**WORK TO BE COMPLETED:** Output a character-exact copy of the data, images removed.

--------

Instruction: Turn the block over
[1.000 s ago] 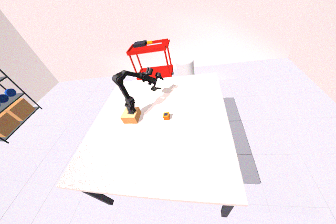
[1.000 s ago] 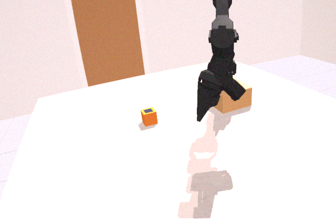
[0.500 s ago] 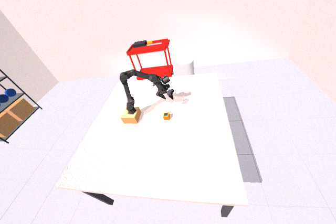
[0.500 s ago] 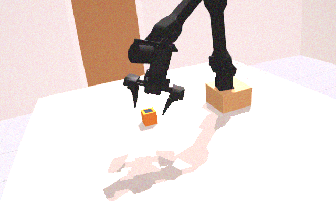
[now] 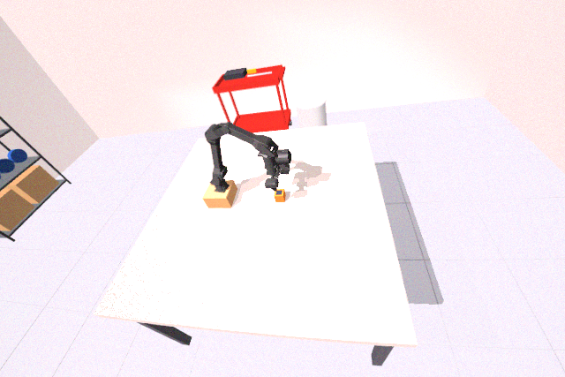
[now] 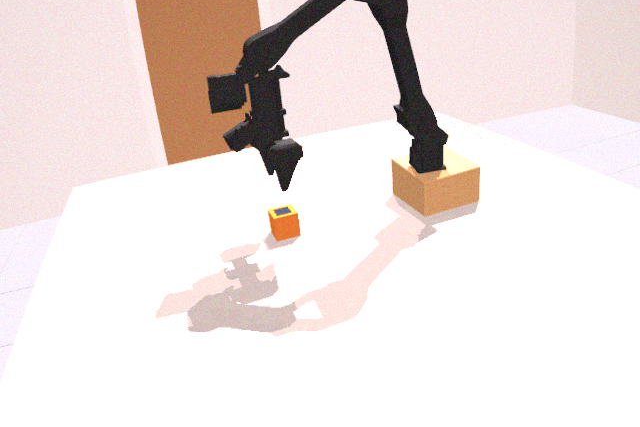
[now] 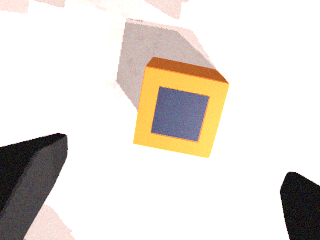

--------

**WRITTEN RESPONSE:**
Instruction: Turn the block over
[1.000 s ago] 
[1.000 s ago] 
[0.500 s ago] 
[0.500 s ago] 
[now] 
[now] 
[now] 

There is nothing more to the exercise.